PROBLEM TO WORK ON -> How many lines below hold "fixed"? Answer with only the number.

Stored records ->
——————

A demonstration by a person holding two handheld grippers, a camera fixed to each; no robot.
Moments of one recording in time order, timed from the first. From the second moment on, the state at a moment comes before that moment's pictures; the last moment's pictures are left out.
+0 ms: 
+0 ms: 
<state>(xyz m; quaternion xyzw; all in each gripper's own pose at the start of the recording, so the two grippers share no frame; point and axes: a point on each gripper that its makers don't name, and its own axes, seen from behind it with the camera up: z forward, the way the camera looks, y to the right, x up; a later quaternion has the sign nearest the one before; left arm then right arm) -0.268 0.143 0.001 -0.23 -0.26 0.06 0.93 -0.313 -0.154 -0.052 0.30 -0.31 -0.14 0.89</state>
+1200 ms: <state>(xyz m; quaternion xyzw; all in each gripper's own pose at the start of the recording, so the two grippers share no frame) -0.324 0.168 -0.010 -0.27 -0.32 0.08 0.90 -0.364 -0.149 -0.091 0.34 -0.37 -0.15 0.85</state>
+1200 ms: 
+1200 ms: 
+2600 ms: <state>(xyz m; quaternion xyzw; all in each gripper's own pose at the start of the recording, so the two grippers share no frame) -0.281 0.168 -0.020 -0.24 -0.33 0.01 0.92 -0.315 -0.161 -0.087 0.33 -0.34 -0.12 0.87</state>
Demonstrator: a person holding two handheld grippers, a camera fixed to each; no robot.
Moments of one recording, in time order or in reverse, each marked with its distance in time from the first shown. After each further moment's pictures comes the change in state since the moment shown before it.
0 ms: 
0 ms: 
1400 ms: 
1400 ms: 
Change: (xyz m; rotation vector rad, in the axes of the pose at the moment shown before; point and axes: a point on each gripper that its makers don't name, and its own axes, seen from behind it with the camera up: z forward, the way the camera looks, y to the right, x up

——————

SOLUTION FOR THIS TASK -> 2